[What the exercise asks] Will you output all of the data below exactly, omitting the images?

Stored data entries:

____________

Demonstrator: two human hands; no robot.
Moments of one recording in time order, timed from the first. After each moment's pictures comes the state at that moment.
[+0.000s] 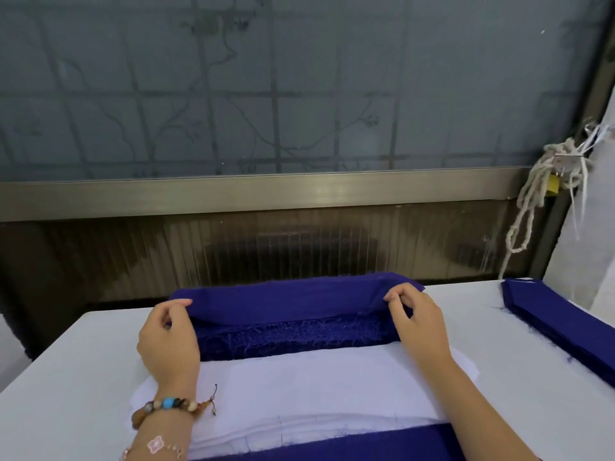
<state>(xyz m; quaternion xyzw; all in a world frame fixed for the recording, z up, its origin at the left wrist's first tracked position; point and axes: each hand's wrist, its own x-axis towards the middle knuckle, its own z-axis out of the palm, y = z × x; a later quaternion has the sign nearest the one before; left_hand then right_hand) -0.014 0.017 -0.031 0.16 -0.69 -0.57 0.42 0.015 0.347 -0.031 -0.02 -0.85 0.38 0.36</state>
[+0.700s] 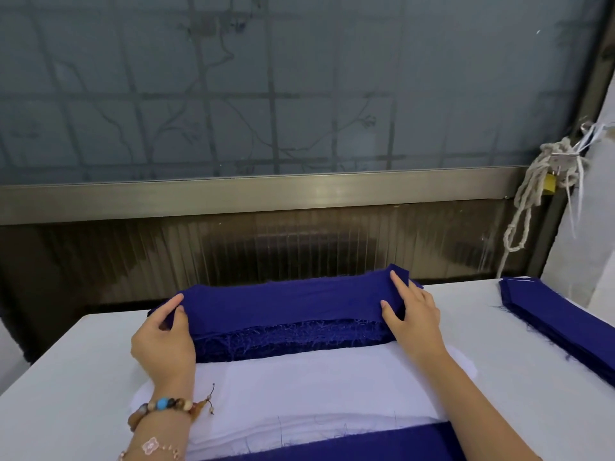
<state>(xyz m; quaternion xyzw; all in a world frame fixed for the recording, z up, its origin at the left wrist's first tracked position) -0.018 0.009 -0.031 0.15 -0.71 -0.55 0.42 0.010 0.347 -0.027 -0.09 -0.92 0.30 0.24</state>
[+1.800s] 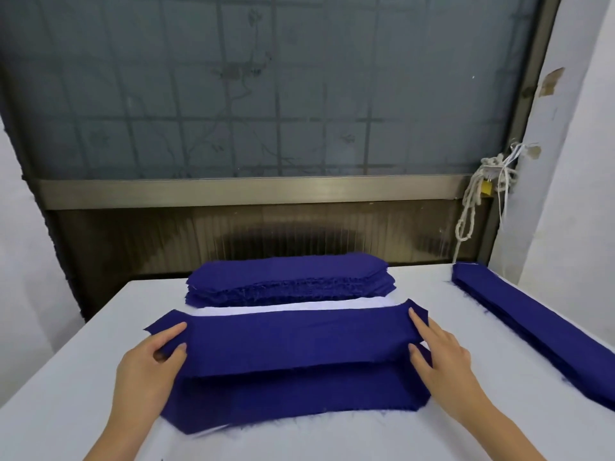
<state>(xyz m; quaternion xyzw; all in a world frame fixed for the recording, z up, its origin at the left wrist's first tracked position) 0.180 -0.032 -0.007 0.10 -0.87 -0.43 0.22 0.218 0.370 -0.028 -0.07 -0.96 0.24 0.14</state>
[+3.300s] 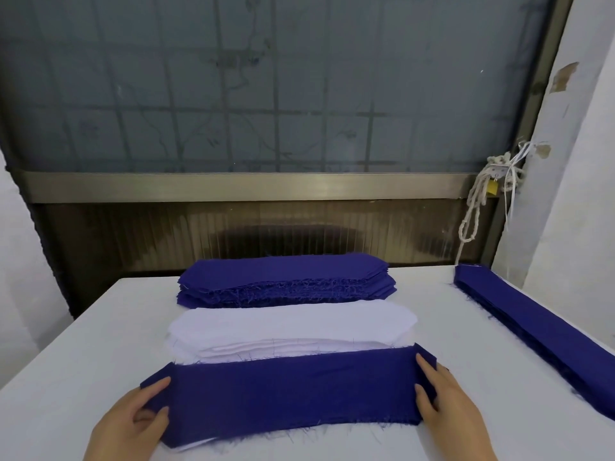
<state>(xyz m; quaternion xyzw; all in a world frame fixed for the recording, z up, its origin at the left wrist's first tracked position) 0.202 -0.039 -0.056 0.09 -0.84 -0.50 0.16 0.240 0.352 -0.051 -0.15 -0.94 0.29 0.11</state>
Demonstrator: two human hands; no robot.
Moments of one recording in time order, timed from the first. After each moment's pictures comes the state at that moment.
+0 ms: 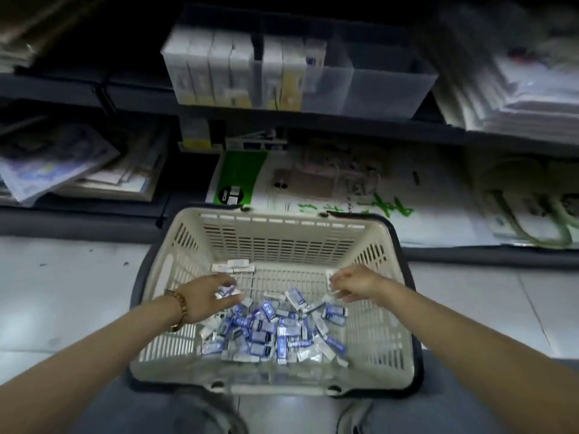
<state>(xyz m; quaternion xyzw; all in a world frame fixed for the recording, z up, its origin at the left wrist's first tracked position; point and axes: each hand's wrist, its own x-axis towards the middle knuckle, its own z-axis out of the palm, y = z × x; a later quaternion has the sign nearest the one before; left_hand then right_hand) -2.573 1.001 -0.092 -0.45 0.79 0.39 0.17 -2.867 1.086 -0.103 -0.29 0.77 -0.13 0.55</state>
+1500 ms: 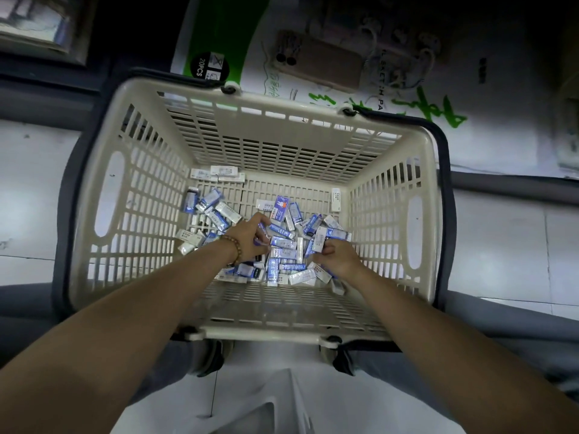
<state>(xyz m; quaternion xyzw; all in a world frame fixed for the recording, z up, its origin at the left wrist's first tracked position) -2.645 1.036 -0.273 -0.49 0.64 0.59 0.09 -2.837 1.143 -0.252 -0.27 0.79 -0.15 0.53</state>
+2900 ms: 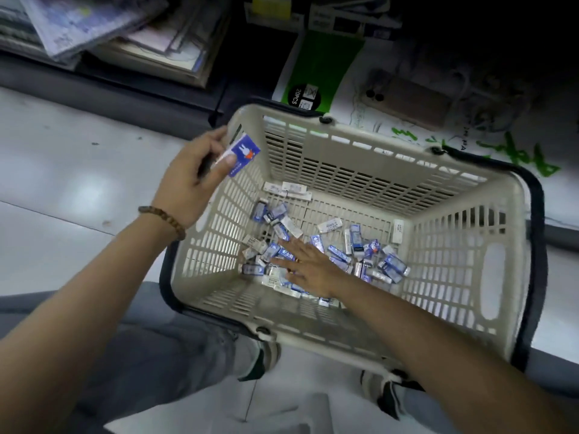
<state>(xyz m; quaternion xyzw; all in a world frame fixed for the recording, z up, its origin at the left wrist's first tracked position) -2.508 0.972 -0.108 -0.57 0.72 0.32 -0.25 -2.731 1.081 -0.276 -0.79 0.47 0.11 0.38</state>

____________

[Output for this task]
Demonstrator: two human hands; no robot.
Moments of one recording in time order, timed from the first. After each moment's pictures comes the state at that moment.
[+0.000s] 
<state>(xyz m; quaternion xyzw; all in a world frame fixed for the recording, z up, its origin at the left wrist's first tracked position; point and axes: each hand's wrist, its own x-axis towards the middle knuckle, its own z-axis out of the palm, y = z × x; a later quaternion has the sign nearest the one before; left_hand then right_hand) -0.014 0.017 -0.031 0.16 -0.69 -0.57 0.42 0.015 0.347 -0.031 -0.02 -0.85 0.38 0.36</state>
[+0.700s] 
<state>(xyz m; quaternion xyzw; all in a world frame fixed for the recording, z up, its origin at the left wrist's first tracked position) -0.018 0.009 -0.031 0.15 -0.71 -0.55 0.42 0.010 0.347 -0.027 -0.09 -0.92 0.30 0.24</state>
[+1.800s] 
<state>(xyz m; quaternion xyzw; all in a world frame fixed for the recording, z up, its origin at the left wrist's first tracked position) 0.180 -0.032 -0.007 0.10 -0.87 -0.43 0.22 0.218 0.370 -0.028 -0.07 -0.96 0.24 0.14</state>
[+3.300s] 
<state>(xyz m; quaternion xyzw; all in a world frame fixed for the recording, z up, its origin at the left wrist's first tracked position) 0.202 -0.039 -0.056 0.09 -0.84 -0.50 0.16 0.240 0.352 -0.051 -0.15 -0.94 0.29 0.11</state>
Demonstrator: two human hands; no robot.
Moments of one recording in time order, timed from the first. After each moment's pictures comes the state at that moment.
+0 ms: 
<state>(xyz m; quaternion xyzw; all in a world frame fixed for the recording, z up, its origin at the left wrist's first tracked position; point and axes: each hand's wrist, its own x-axis towards the middle knuckle, its own z-axis out of the palm, y = z × x; a later quaternion has the sign nearest the one before; left_hand then right_hand) -2.573 1.001 -0.092 -0.45 0.79 0.39 0.17 -2.867 1.086 -0.103 -0.29 0.77 -0.13 0.55</state>
+1500 ms: 
<state>(xyz m; quaternion xyzw; all in a world frame fixed for the recording, z up, its origin at the left wrist's first tracked position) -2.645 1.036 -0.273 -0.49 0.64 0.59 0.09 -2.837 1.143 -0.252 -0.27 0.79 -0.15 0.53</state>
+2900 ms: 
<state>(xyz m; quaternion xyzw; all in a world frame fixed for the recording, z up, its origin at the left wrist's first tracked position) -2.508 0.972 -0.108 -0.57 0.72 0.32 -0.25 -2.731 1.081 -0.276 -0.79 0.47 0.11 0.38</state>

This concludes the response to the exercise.